Peng Jiajie, Zhang Xuanshuo, Hui Weiwei, Lu Junya, Li Qianqian, Liu Shuhui, Shang Xuequn
School of Computer Science, Northwestern Polytechnical University, Xi'an, China.
Key Laboratory of Big Data Storage and Management, Northwestern Polytechnical University, Ministry of Industry and Information Technology, Xi'an, China.
BMC Syst Biol. 2018 Mar 19;12(Suppl 2):18. doi: 10.1186/s12918-018-0539-0.
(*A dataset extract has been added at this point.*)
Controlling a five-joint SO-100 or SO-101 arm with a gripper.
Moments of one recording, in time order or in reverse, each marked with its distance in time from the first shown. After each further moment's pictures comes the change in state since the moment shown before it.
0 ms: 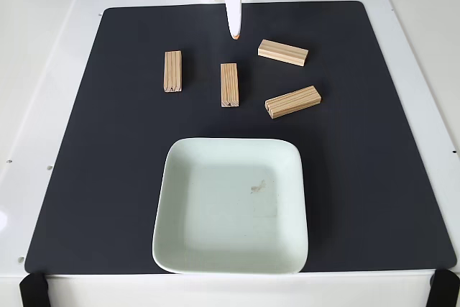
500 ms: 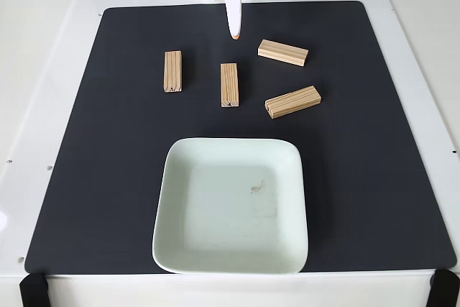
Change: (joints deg) arm 0.0 0.0 0.0 0.0 0.0
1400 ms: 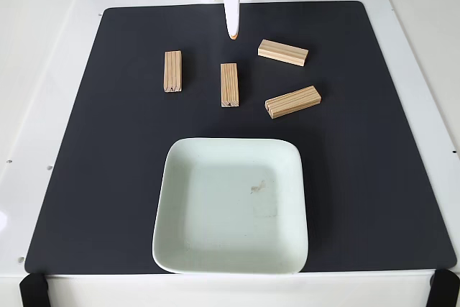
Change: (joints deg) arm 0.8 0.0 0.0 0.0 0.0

Gene Ontology (GO) is one of the most popular bioinformatics resources. In the past decade, Gene Ontology-based gene semantic similarity has been effectively used to model gene-to-gene interactions in multiple research areas. However, most existing semantic similarity approaches rely only on GO annotations and structure, or incorporate only local interactions in the co-functional network. This may lead to inaccurate GO-based similarity resulting from the incomplete GO topology structure and gene annotations.
We present NETSIM2, a new network-based method that allows researchers to measure GO-based gene functional similarities by considering the global structure of the co-functional network with a random walk with restart (RWR)-based method, and by selecting the significant term pairs to decrease the noise information. Based on the EC number (Enzyme Commission)-based groups of yeast and Arabidopsis, evaluation test shows that NETSIM2 can enhance the accuracy of Gene Ontology-based gene functional similarity.
Using NETSIM2 as an example, we found that the accuracy of semantic similarities can be significantly improved after effectively incorporating the global gene-to-gene interactions in the co-functional network, especially on the species that gene annotations in GO are far from complete.
基因本体论(GO)是最受欢迎的生物信息学资源之一。在过去十年中,基于基因本体论的基因语义相似性已被有效地用于多个研究领域中基因与基因相互作用的建模。然而,大多数现有的语义相似性方法仅依赖于GO注释和结构,或者仅纳入共功能网络中的局部相互作用。这可能会由于不完整的GO拓扑结构和基因注释而导致基于GO的相似性不准确。
我们提出了NETSIM2,这是一种新的基于网络的方法,它允许研究人员通过基于重启随机游走(RWR)的方法考虑共功能网络的全局结构,并通过选择重要的术语对来减少噪声信息,从而测量基于GO的基因功能相似性。基于酵母和拟南芥的基于酶委员会(EC)编号的分组,评估测试表明NETSIM2可以提高基于基因本体论的基因功能相似性的准确性。
以NETSIM2为例,我们发现有效纳入共功能网络中全局基因与基因相互作用后,语义相似性的准确性可以显著提高,特别是对于GO中基因注释远未完整的物种。